Exercise description: A verbatim reproduction of the following listing is required; omit the pictures.

Source data:
━━━━━━━━
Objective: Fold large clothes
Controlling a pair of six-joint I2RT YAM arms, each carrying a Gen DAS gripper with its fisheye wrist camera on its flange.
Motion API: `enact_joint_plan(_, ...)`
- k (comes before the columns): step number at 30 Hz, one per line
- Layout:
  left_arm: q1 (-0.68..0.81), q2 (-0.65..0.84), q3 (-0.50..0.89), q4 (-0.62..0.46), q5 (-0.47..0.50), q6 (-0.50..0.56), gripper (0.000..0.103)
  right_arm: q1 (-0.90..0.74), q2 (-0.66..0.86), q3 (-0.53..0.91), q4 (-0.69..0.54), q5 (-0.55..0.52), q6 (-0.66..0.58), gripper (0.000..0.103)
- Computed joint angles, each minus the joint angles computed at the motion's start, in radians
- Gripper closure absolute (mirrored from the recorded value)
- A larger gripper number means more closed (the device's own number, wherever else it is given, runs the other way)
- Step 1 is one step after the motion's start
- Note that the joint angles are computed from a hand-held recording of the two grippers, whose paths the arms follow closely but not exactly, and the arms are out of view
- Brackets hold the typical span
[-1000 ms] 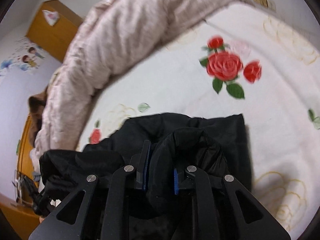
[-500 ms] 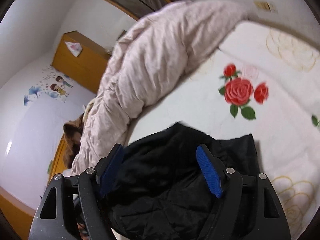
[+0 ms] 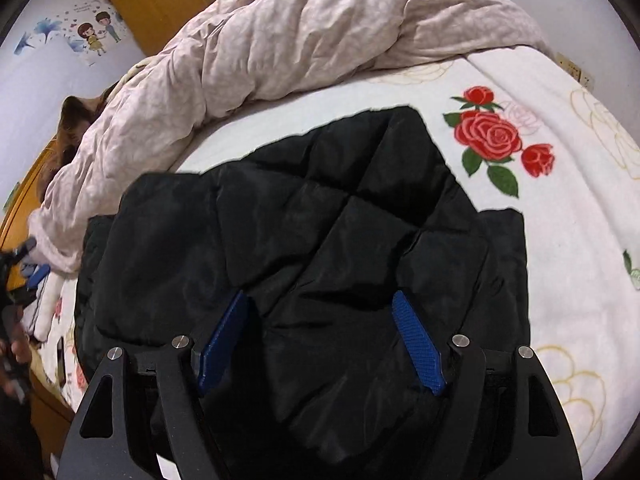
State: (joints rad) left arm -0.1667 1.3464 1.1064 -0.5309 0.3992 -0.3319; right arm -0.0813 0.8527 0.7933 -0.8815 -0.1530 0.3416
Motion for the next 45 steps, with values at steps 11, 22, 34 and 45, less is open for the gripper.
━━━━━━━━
Solution to this exercise:
Objective: Fold large clothes
Controlling a pair of six-joint I2RT YAM arms, each carrying a Gen DAS gripper with its fisheye wrist camera on its flange.
Motion API: `enact_joint_plan(_, ...)`
- k (comes before the columns): step number at 30 Hz, one per line
- Layout:
  left_arm: q1 (-0.68..0.81), q2 (-0.65..0.84), q3 (-0.50..0.89), q4 (-0.62..0.46), q5 (-0.47..0.50), q6 (-0.50..0.56), gripper (0.000..0.103)
  right_arm: q1 (-0.90..0.74), q2 (-0.66..0.86), q3 (-0.53..0.91), q4 (-0.69..0.54), q5 (-0.55..0.52), q6 (-0.66..0.58), gripper (0.000..0.103)
- Computed joint angles, each minus the joint angles computed at the motion's start, in radians
- Gripper closure absolute (mirrored from the recorded value)
- A larger gripper number means more closed (the device's own number, wherever else it is given, runs the other way)
- Step 1 is one step after the motion's start
- Note that the joint angles are computed from a hand-held recording of the two grippers, whose paths the arms follow closely but not exactly, and the arms are out of view
- Brackets hold the typical span
[-1000 ms] 
[-500 ms] 
[+0 ms] 
State: (joints rad) left arm -0.1667 1.3464 1.1064 -0.5309 0.3992 -0.3319; right arm -0.0813 0.8527 0.7933 -0.8815 -0.1530 0.3416
Motion for the next 45 steps, with values at steps 11, 22, 34 and 45, less is open for the gripper.

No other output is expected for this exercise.